Może jednak ten Fornalik nie będzie taki ostatni . Nie może poczuć się zaskoczony realiami naszej kochanej kopanej. Gdyby na jego miejscu znalazł się jakiś fachowiec z Bundesligi (byłem za), mógłby po pół roku zwołać konferencję i podzielić się ze światem swoim zadziwieniem z powodu tego, co zastał. Nasz selekcjoner nie opuszczał granic kraju zbyt często i na długo, więc nie stracił kontaktu z miejscową rzeczywistością. Przez rok wytrzymał w Polonii Warszawa. I jest to jeden z lepszych wyników na liście Józefa Wojciechowskiego.
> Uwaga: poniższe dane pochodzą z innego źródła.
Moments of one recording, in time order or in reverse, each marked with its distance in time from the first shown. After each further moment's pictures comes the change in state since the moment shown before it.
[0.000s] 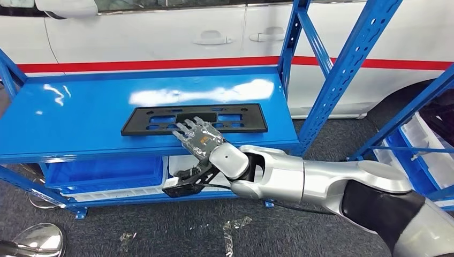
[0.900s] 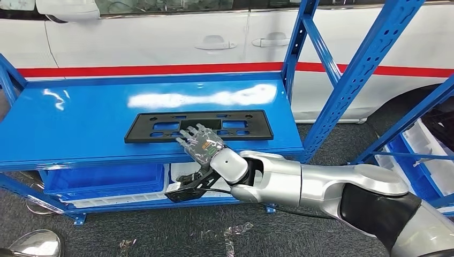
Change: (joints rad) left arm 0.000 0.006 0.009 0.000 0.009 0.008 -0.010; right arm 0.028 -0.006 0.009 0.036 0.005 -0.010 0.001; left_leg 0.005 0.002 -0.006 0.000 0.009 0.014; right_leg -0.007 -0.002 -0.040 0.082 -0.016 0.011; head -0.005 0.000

Nie wiem czy nie jest wielką przesadą porównanie tego osiągnięcia z trzema sezonami i wicemistrzostwem w Ruchu.
Nie przeszkadza mi też, że jego dementi w sprawie Mahlera i Mozarta. Wbrew wcześniejszym komunikatom podobno nie słucha ich zbyt często, bo nie ma czasu.
Szansę Fornalika najprościej opisał Grzegorz Mielcarski w jednym z wywiadów. Jeśli nowy przywódca reprezentacji będzie potrafił powiedzieć coś nowego w szatni, wytłumaczyć to na treningach, a na koniec jego wizja sprawdzi się na boisku, to zawodnicy uznają go za swego szefa. Im przecież też zależy.
Nie jest to oszałamiające wyzwanie, zważywszy na poprzednika. Zwierzenia Roberta Lewandowskiego w „Wyborczej” na temat Franciszka Smudy podczas EURO są przygnębiające: „ W przerwach nie było merytorycznej rozmowy. Sami ustala laliśmy, jak gramy i jak mamy zachowywać się na boisku. Trener nie milczał, niby coś mówił, ale może nie bardzo wiedział, co powiedzieć ?”
Lewandowski i co najmniej kilku jego kolegów traktują piłkę poważnie. Nawet gdyby nie kierowali się patriotycznymi porywami serca, to wiedzą, że sukcesy reprezentacji mają dla nich bardzo wymierną wartość na rynku. Chcą mieć trenera, który pomoże w ich osiągnięciu.
Warto więc dać trochę spokoju Fornalikowi nie tylko z powodu transmisji z Londynu. Systemu nie zmieni, ale może ma to coś, na co czekaliśmy przez wiele lat.